→ **Activity**:
Your task is to find every line in the records that holds the string "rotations" and copy it.

→ **Material for this exercise**:
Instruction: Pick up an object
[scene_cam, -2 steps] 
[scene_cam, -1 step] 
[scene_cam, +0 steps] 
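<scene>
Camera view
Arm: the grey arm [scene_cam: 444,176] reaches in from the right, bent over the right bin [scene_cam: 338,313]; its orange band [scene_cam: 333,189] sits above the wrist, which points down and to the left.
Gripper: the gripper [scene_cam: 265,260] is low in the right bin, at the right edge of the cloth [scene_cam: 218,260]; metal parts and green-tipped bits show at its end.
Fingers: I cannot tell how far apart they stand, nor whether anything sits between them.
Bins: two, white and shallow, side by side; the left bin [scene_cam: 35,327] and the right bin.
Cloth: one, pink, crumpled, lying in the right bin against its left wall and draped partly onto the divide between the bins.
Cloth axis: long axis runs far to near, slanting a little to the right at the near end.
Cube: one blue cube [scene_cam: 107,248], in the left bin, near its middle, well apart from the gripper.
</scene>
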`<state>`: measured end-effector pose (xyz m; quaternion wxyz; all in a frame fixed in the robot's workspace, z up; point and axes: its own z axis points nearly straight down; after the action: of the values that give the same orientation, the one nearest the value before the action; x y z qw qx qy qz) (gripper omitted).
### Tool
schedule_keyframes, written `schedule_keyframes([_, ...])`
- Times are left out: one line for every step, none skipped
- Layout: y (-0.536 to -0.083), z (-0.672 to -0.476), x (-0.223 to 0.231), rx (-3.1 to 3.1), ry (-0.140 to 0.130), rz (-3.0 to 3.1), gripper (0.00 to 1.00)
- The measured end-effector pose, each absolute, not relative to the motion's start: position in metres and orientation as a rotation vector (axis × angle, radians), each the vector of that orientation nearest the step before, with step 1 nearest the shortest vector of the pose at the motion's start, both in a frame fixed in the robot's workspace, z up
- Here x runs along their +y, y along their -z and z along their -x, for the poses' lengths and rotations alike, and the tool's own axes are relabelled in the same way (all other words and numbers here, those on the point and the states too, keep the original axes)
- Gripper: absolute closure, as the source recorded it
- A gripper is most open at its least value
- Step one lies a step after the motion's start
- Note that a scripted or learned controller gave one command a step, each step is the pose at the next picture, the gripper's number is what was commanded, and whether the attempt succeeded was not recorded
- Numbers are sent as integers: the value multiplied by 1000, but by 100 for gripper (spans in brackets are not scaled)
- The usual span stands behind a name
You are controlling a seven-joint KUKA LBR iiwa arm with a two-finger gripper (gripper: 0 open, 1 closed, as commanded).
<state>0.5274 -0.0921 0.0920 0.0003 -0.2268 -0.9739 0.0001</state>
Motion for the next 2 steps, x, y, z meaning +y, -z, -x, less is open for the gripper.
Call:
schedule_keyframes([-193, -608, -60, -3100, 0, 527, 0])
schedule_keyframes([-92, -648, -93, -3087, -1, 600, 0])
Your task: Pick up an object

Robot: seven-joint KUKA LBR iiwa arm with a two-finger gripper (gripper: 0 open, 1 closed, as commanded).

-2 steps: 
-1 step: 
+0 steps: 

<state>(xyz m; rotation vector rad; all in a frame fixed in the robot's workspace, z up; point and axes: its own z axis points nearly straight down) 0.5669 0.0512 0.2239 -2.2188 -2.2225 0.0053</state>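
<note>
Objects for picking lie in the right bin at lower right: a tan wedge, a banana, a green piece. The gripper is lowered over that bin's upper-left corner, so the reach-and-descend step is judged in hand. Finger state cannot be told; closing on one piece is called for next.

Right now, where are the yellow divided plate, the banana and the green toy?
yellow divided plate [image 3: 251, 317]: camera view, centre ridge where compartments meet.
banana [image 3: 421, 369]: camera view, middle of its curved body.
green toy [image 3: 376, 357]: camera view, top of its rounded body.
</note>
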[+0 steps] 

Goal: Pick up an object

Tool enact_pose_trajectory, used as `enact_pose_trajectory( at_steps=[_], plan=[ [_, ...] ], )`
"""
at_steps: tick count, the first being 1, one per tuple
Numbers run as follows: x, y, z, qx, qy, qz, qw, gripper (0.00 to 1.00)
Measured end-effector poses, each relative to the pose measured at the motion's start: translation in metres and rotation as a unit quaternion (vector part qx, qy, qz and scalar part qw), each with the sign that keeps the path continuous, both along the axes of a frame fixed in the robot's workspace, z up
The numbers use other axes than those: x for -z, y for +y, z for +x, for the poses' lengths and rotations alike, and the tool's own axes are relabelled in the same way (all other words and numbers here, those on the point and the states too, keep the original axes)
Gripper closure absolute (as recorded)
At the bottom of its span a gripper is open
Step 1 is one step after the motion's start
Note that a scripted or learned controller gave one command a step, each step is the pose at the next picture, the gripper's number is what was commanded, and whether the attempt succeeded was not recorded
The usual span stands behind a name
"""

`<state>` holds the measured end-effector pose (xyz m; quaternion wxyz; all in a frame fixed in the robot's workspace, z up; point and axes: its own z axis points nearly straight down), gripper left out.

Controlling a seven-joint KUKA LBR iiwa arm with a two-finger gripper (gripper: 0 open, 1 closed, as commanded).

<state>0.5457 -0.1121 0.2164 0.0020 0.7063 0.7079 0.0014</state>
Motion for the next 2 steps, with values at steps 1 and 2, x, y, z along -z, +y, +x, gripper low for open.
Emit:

→ **Expected output**:
- Here x runs along their +y, y along their -z and z along their -x, for the poses' lengths and rotations alike, and the tool's own axes are relabelled in the same way (all other words and numbers here, those on the point and the states too, keep the original axes)
The numbers use other axes than those: x for -z, y for +y, z for +x, for the poses' lengths and rotations alike, and the tool's own axes are relabelled in the same way (all other words and numbers here, those on the point and the states too, keep the original axes)

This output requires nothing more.